Cannabis-derived revenues in Canada didn’t meet government expectations during the country’s first fiscal year of legalization, totaling $18 million on estimates of $35 million, the National Post reports. The less-than-expected revenues from 2018-2019 have forced the government to lower their expectations for this fiscal year from $100 million to $66 million.
Officials are still betting on cannabis tax revenues to reach $135 million next year and to $220 million by 2023, according to a House of Commons report.
Finance Minister Bill Morneau’s press secretary, Pierre-Olivier Herbert, defended cannabis legalization despite the lower-than-anticipated revenues, telling the Post that the reforms were meant to ensure there is a safe, legal, market and that the government “implemented a strict legal framework to regulate and restrict access to cannabis” in order to keep it “out of the hands of youth, and profits out of the pockets of criminals and organized crime.”

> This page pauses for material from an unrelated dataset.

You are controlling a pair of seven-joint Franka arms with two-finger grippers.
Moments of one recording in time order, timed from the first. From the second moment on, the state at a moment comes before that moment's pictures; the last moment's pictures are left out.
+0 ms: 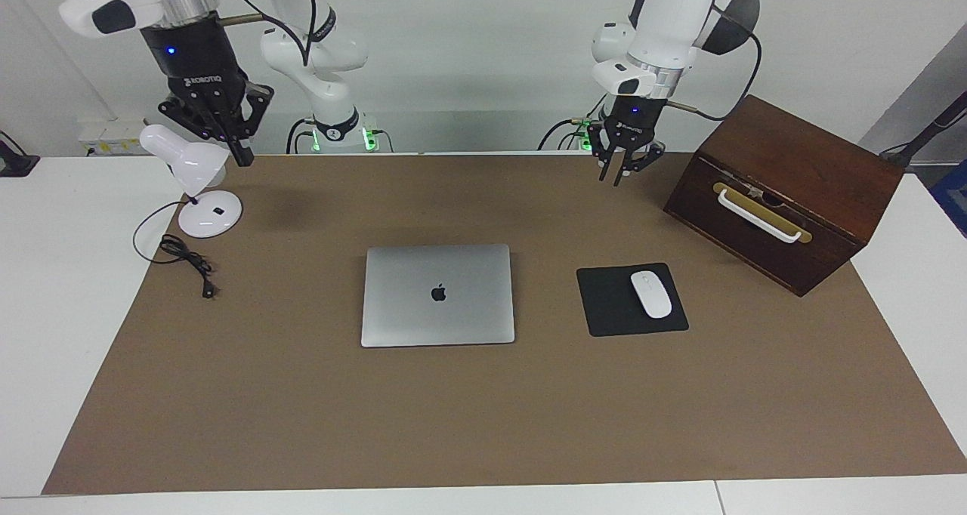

“Various factors contribute to excise tax revenues including the volume of sales and available supply. Provinces are responsible for distribution, licensing and overseeing the distribution and sale of cannabis.” – Herbert, to the National Post
The national rollout of legal cannabis sales didn’t include so-called “alternative” cannabis products, such as edibles and topicals which hit most store shelves in mid-December.